Every record below should be repeated exactly. Omit the pictures.

>>>

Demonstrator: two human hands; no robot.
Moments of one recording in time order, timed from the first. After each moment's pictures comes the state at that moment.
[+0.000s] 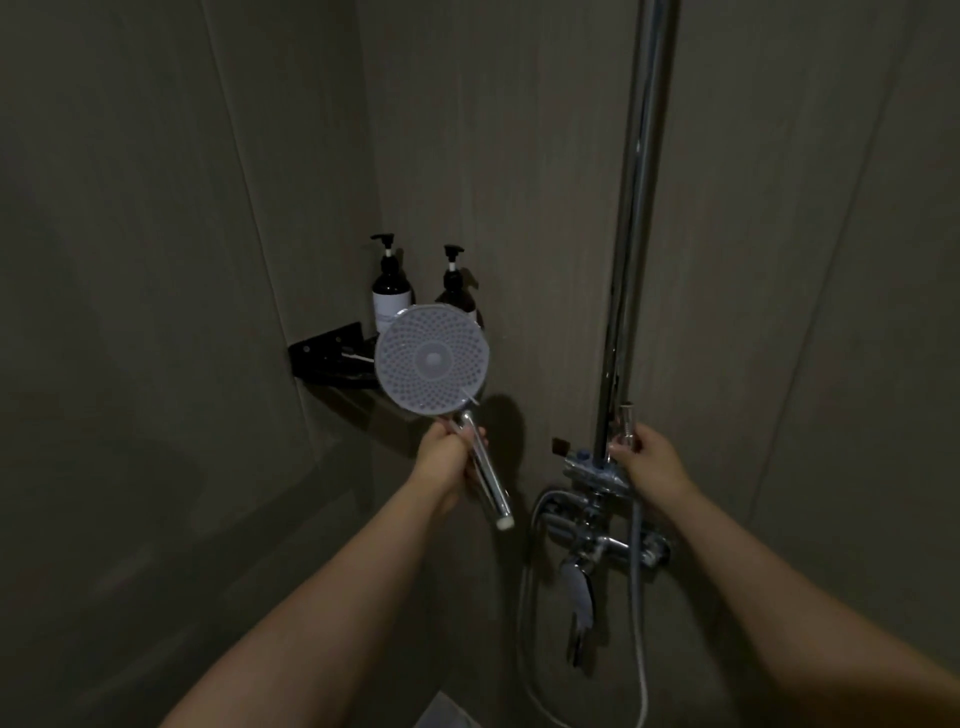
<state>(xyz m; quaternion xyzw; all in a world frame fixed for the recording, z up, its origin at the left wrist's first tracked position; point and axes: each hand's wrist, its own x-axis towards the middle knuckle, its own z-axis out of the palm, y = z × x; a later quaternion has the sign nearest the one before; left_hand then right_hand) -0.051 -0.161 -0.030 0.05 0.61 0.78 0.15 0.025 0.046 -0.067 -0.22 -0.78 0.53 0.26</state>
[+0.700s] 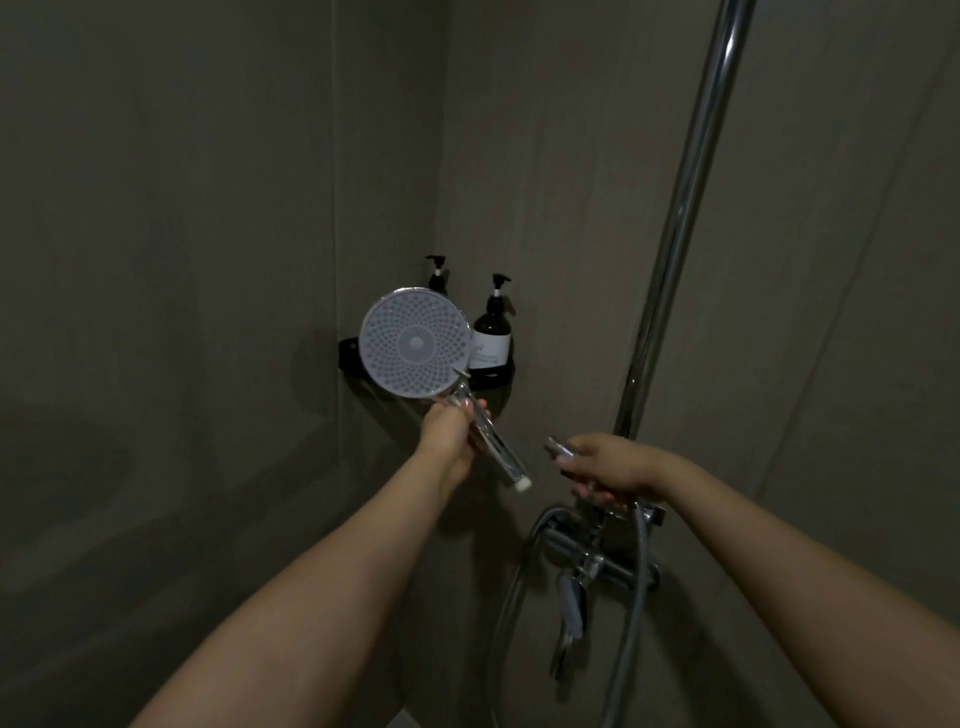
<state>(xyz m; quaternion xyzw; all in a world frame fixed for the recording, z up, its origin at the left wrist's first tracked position) -0.039 -0.204 0.010 0.03 0.44 0.88 0.16 0.049 -0.035 0.026 -0.11 -0.92 0.37 -0.09</state>
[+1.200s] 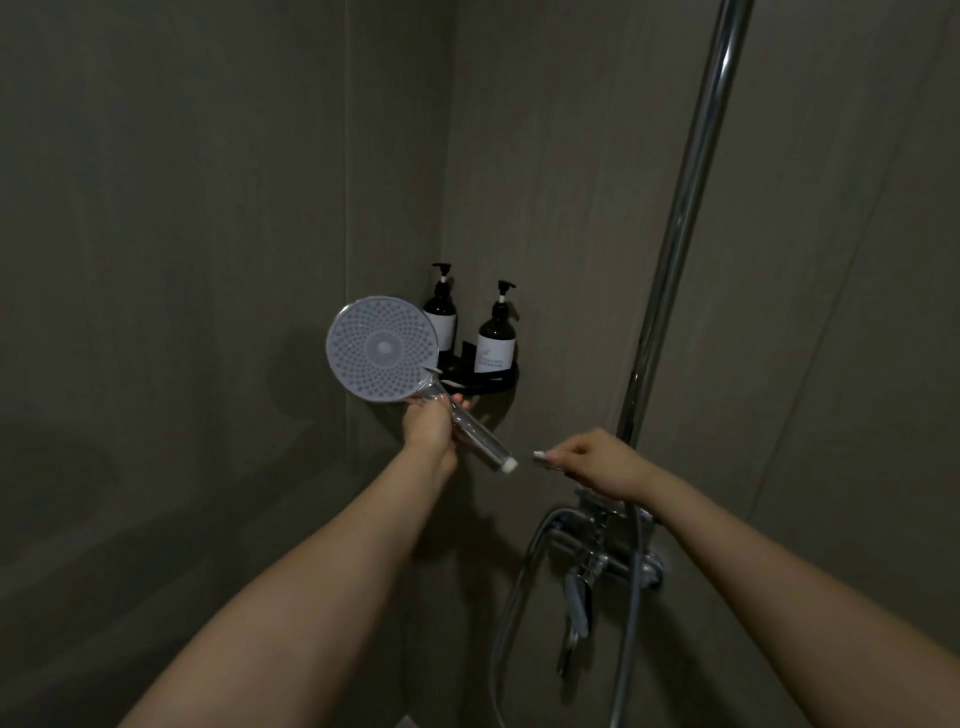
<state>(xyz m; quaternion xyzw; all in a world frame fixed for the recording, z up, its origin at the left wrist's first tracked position) -0.043 -0.224 0.018 -0.03 0.39 0.92 0.10 0.057 -0.059 0.022 -0.04 -0.95 0.32 0.05</state>
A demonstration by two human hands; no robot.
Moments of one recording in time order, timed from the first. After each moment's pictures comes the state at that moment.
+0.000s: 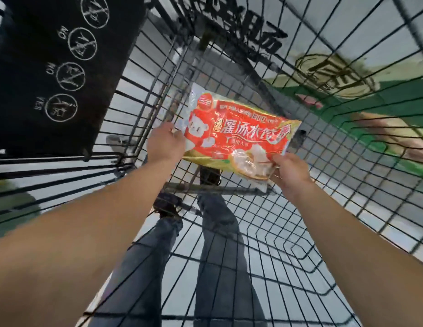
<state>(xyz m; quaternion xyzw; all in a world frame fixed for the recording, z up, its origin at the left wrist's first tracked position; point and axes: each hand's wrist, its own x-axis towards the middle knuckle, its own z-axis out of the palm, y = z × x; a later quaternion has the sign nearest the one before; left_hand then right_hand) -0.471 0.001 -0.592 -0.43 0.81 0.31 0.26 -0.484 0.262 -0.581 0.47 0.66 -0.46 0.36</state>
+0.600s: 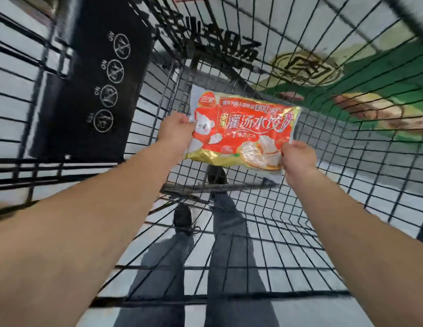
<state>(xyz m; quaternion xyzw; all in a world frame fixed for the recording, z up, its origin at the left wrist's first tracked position) -0.494 -0.013 -0.533 -0.35 0.78 0.44 0.26 -0.460 0.237 -0.527 0.53 0.68 -0.49 0.16</state>
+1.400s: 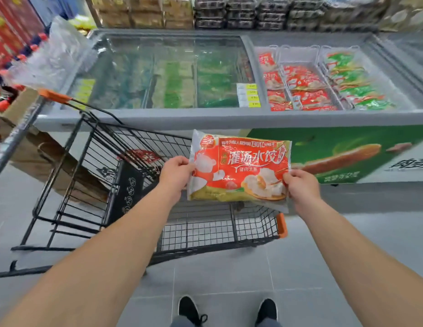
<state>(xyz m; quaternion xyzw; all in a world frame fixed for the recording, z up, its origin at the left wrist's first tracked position) -0.413 0.068 -0.175 -0.13 0.76 0.60 0.19 -0.298 0.331 -0.167 0.45 0.70 -0.55 -0.07</state>
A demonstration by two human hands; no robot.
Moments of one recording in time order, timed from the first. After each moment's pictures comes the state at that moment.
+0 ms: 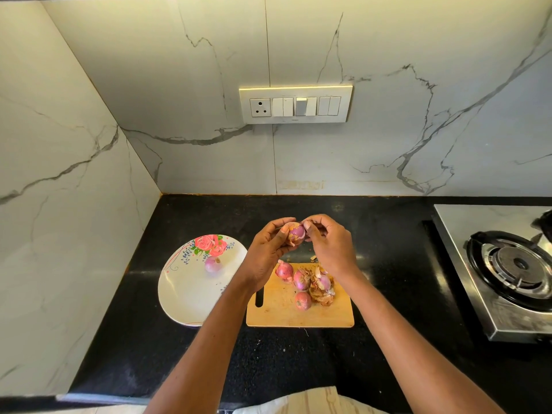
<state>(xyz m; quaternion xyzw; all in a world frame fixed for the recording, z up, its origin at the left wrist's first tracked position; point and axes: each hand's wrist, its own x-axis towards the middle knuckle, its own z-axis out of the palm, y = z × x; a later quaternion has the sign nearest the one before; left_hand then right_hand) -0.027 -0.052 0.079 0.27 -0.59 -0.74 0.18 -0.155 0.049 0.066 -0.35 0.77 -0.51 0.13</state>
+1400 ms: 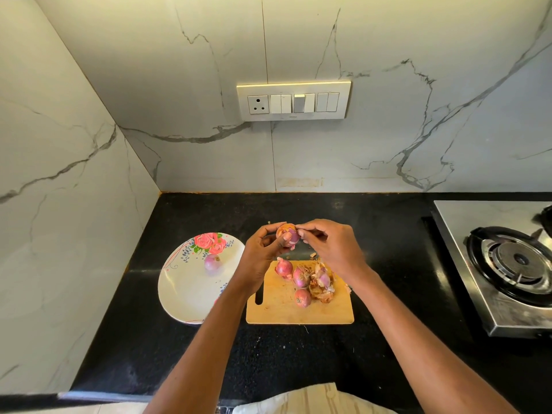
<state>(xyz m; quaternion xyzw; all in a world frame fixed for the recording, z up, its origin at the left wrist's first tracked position) -0.021 -0.055 0.061 0.30 -0.59 -0.72 0.21 -0.166 0.065 0.072 -0.50 0.72 -0.46 0.08</state>
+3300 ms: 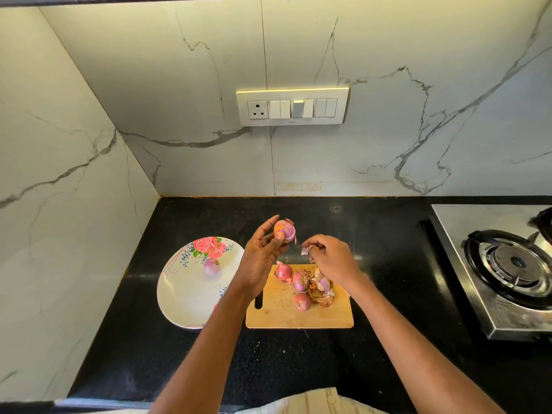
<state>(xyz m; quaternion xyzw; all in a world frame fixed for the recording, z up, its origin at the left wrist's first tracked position) -0.024 -0.052 0.068 0.30 -0.52 -0.76 0.22 -0.170 0.062 0.040 -0.39 0.81 -0.38 0.22</state>
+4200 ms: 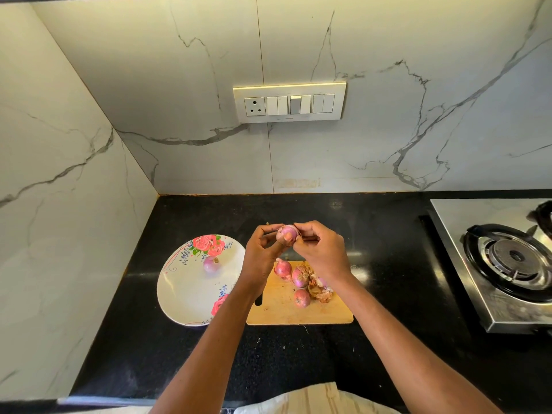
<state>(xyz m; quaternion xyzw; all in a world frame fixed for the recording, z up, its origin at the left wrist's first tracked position) -0.028 -0.047 0.054 0.34 -0.62 -0.67 0.25 -0.139 0.057 0.063 -0.35 0.75 -0.54 0.16</state>
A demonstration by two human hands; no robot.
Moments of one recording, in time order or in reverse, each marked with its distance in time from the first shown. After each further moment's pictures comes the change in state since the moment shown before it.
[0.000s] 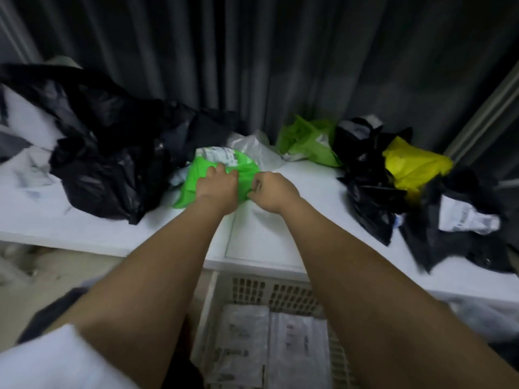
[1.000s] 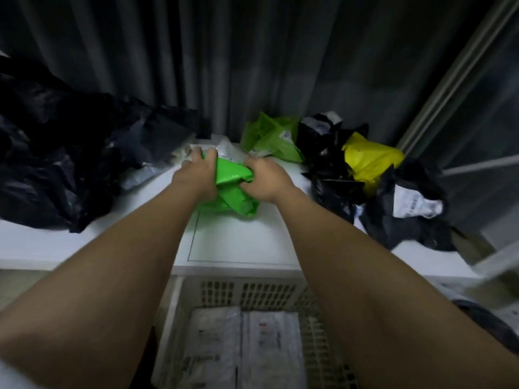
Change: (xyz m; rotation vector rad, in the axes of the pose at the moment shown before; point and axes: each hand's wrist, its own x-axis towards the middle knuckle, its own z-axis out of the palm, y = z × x) left_hand 0.035 0.015 -0.003 -0.239 0.057 0.085; right_hand 0.003 0.037 -0.033 -0.072 0.160 -0.103
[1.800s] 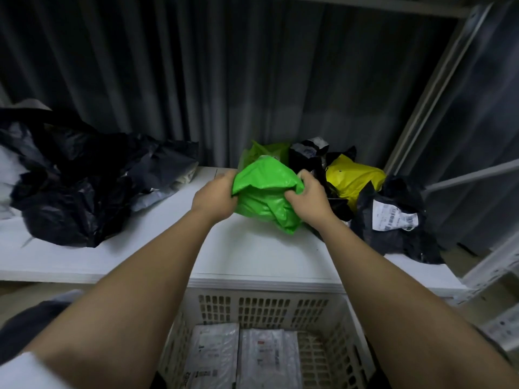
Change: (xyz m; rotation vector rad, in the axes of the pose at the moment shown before) left_hand -0.045 0.070 -0.021 -0.320 0.104 0.101; right_hand -0.083 0.065 -0.061 0.531 0.322 0.205
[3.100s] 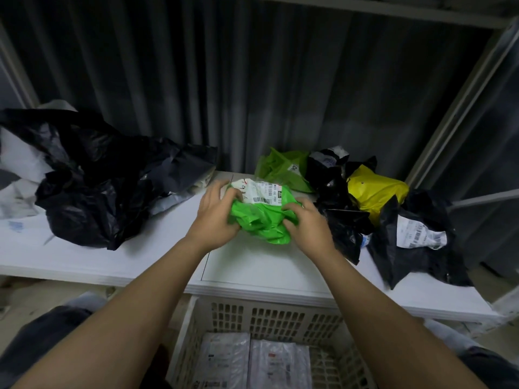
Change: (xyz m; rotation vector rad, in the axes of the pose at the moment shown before) left_hand -0.019 -0.058 0.008 -0.047 0.158 0.158; right_hand -0.008 0.016 0.052 -0.393 -0.063 -0.164
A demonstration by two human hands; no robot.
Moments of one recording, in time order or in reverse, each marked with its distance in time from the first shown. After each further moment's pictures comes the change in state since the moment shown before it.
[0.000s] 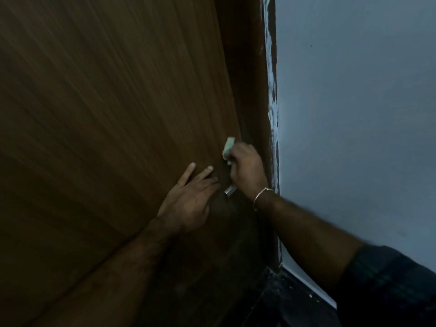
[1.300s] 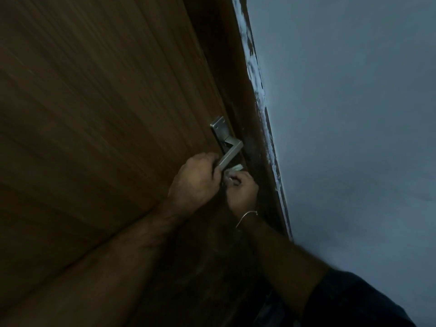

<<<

▸ Result of this exercise:
Demonstrator: two human hands; no robot.
Moments of one recording in time order, timed from the first. After each moment's pictures comes the state at that moment.
[+0.000s] 
<state>(xyz m; quaternion xyzw; all in a world frame fixed for the recording, z up, its origin at the left wrist's first tracked position; point and axes: each hand's wrist, its own x-axis towards the middle knuckle, its own z-axis out of the palm, y = z × x; a later quaternion has the sign nearest the one before; left_hand then right_hand) -0.051 -0.161 -0.030 0.05 0.61 0.78 0.15 0.025 0.046 -0.067 -0.22 -0.78 0.53 0.26</state>
[+0.700s] 
<state>(xyz m; quaternion xyzw; all in a world frame fixed for the recording, z up, its origin at the left wrist's first tracked position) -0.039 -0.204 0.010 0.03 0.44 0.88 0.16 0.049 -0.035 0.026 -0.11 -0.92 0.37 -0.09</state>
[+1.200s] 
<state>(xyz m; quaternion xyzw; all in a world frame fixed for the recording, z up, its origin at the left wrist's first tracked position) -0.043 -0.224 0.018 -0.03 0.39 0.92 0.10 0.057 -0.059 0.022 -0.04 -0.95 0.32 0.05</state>
A demonstration by two human hands; no robot.
Moments of one recording in time order, timed from the first. After each moment's pictures comes the state at that moment.
+0.000s: 
<state>(xyz m; quaternion xyzw; all in a world frame fixed for the recording, z up, its origin at the left wrist's first tracked position; point and axes: each hand's wrist, its own x-axis towards the middle knuckle, its own z-axis out of the palm, y = z × x; a later quaternion has the sign nearest the one before; left_hand then right_hand) -0.471 0.001 -0.592 -0.43 0.81 0.31 0.26 -0.484 0.262 -0.581 0.47 0.66 -0.46 0.36</state>
+0.600s: 
<state>(xyz m; quaternion xyzw; all in a world frame fixed for the recording, z up, its origin at the left wrist's first tracked position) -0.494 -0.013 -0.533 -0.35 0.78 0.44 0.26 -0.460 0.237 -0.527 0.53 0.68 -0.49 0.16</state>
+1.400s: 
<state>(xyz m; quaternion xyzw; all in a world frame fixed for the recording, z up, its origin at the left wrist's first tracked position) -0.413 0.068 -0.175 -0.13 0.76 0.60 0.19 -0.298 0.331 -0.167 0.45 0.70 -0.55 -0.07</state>
A demonstration by two human hands; no robot.
Moments of one recording in time order, timed from the first. After each moment's pictures comes the state at that moment.
+0 ms: 
<state>(xyz m; quaternion xyzw; all in a world frame fixed for the recording, z up, its origin at the left wrist's first tracked position; point and axes: each hand's wrist, its own x-axis towards the middle knuckle, its own z-axis out of the palm, y = z × x; a later quaternion has the sign nearest the one before; left_hand then right_hand) -0.027 -0.052 0.079 0.27 -0.59 -0.74 0.18 -0.155 0.049 0.066 -0.35 0.77 -0.51 0.13</state>
+1400 ms: 
<state>(xyz m; quaternion xyzw; all in a world frame fixed for the recording, z up, its origin at the left wrist's first tracked position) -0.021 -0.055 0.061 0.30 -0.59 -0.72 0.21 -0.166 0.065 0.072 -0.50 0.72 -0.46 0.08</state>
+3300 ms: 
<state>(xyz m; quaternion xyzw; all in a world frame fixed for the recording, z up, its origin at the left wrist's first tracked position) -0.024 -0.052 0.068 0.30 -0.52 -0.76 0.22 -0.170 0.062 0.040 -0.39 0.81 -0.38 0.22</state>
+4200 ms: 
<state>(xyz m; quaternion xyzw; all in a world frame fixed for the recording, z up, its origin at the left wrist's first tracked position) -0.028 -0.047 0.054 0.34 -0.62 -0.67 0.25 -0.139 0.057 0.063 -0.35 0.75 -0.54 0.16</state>
A demonstration by two human hands; no robot.
Moments of one recording, in time order or in reverse, each marked with its distance in time from the first shown. After each further moment's pictures comes the change in state since the moment shown before it.
[0.000s] 
[1.000s] 
Change: (xyz m; rotation vector rad, in the axes of the pose at the moment shown before; point and axes: each hand's wrist, its own x-axis towards the middle knuckle, its own z-axis out of the palm, y = z × x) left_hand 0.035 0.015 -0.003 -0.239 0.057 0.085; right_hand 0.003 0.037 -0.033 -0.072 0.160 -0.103
[1.800s] 
Change: (xyz m; rotation vector rad, in the axes of the pose at the moment shown before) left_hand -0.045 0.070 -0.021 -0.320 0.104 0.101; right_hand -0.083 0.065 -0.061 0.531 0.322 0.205
[3.100s] 
Change: (xyz m; rotation vector rad, in the axes of the pose at the moment shown before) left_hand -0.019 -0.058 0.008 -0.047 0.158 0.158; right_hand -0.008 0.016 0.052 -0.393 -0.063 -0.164
A demonstration by two human hands; no robot.
Moments of one recording, in time order or in reverse, each marked with its distance in time from the first shown. After each further moment's pictures comes the change in state since the moment shown before it.
[0.000s] 
[1.300s] 

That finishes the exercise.